Africa Brief: Nedbank enters Mozambique market, Nigeria-SA relationship and more

Nedbank purchase signals Mozambique entry

Nedbank Group, which announ­ced on Friday it was entering the Mozambican market, remains on target for a solid financial perfor­mance this year.  Nedbank, Old Mutual Group’s bank subsidiary, is entering Mozam­bique by acquiring an initial 36.4% stake in Banco Unico for $24.4m. Nedbank plans to take a majority stake later.  South African banks are targeting expansion opportunities elsewhere on the continent in line with strategies to tap faster-growing developing countries.

The Ecobank-Nedbank alliance formed in 2008 has a banking network in Africa of more than 1,500 branches in 35 countries. Banco Uni­co manages 14 branches and 259 employees spread across Maputo, Matola, Beira, Tete and Nampula.

Expansion into the rest of Africa is one of Nedbank’s four key strategic focus areas. The combination of Nedbank and Gevisar as equal shareholders, working with the management team, offers a com­pelling  proposition in the Mozam­bican market,” said Smit Crouse, managing executive: Rest of Africa Investments, for Nedbank.

Banco Unico planned to grow through branch expansion, which would entail doubling the number of branches to more than 30 in the next few years. Nedbank said it had produced a solid financial performance in the first quarter of this year.

For the full story, read Nedbank purchase signals Mozambique entry, by Edward West, published by Business Day on 06/05/13

Nigerian state visit is a chance to tackle problems with SA

The arrival of Nigeria‘s pres­ident in SA today for the first Nigerian state visit since 2009 is an important sym­bolic development in the relationship between two of Africa’s most impor­tant countries. The intention behind this visit, and that of our president to Abuja recently, is clear. The states need to leverage their collective strength for the good of the continent and themselves, and tackle the issues that divide them.

The relationship is complicated. It is often described as being simulta­neously co-operative and competitive. Unspoken rivalry about continental leadership bedevils relations. SA’s role of being Africa’s voice in international blocs has served only to rile Nigeria and SA’s attempt to leverage its Brics (Brazil, Russia, India, China, and SA) membership to gain favour in Africa has not impressed the Nigerians. Commentators are quick to seize on issues that raise areas of compet­itiveness.

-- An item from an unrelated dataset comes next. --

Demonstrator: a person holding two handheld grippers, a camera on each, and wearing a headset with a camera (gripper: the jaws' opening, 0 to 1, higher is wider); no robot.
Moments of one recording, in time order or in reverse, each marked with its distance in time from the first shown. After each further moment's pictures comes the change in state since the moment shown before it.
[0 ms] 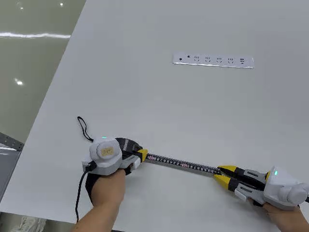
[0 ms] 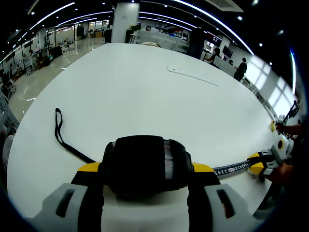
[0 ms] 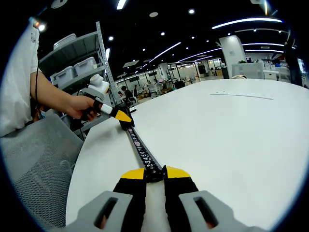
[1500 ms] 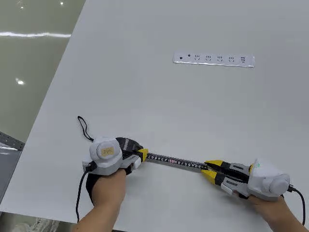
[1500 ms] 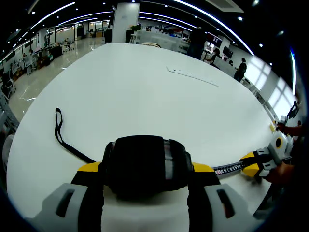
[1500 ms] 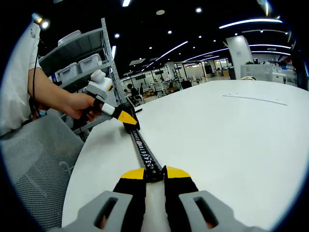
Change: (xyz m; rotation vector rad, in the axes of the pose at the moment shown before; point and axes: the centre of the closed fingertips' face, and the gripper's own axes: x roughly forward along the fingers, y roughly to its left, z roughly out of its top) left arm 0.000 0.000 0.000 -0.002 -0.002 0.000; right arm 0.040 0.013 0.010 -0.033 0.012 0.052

The commercial interest in Nigeria by SA’s companies has grown over the past few years as wary executives have accepted that no African strategy is complete if it excludes Africa’s biggest market. Strong political ties are important for the success of SA’s business in Nigeria. Most companies do not rely on the government to expand their business interests into other countries, but issues at an official level can affect the kind of welcome they can expect. So it is good for business that the lead­ers of the two countries are increasing official contact.

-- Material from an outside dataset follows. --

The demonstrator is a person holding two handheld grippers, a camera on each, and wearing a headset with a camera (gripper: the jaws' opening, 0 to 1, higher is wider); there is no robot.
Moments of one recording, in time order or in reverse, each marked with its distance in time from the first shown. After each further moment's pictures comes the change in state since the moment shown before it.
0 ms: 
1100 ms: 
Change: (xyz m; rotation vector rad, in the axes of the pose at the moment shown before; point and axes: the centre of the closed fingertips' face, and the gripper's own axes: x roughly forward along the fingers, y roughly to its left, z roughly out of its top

The perception that SA does not allow Nigerian busi­nesses to invest here is incorrect but it persists, fuelled by uninformed debate. This week’s state visit is, symbol­ically, an important event that is set­ting the tone for a new era in SA-Nigeria relations. It is important that our leaders are talking and that they are seen to be doing so.

For the full story, read Nigerian state visit is a chance to tackle problems with SA by Dianna Games, published by Business Day on 06/05/13

Where the talk is all about Africa

More than 1000 people from businesses, governments and special interest groups in 80 countries will descend on Cape Town this week for the 23rd World Economic Forum (WEF) on Africa. The theme of this year’s talks will be phrased “Delivering on Africa’s Promise”.

They will obviously try to look at the positive growth story that we have had over the past few years,” said Giulia Pellegrini, economist and strategist for sub-Saharan Africa at JP  Morgan.

Despite the turbulence of the financial crisis, Africa’s growth was robust at around 5% so they will try and look at the positive growth story to see how to harness that to effectively spread the wealth to make it more inclusive.”

Peter Attard Montalto, emerging markets economist at Nomura, said the real issue will most likely be how to help Africa power ahead when the global economy is going to be providing minimal support in the coining few years.  Although the event is punted as a forum about the whole continent, it is often dominated by a South African agenda. Only 14 African heads of state are expected to attend and in total 35 African countries will be represented.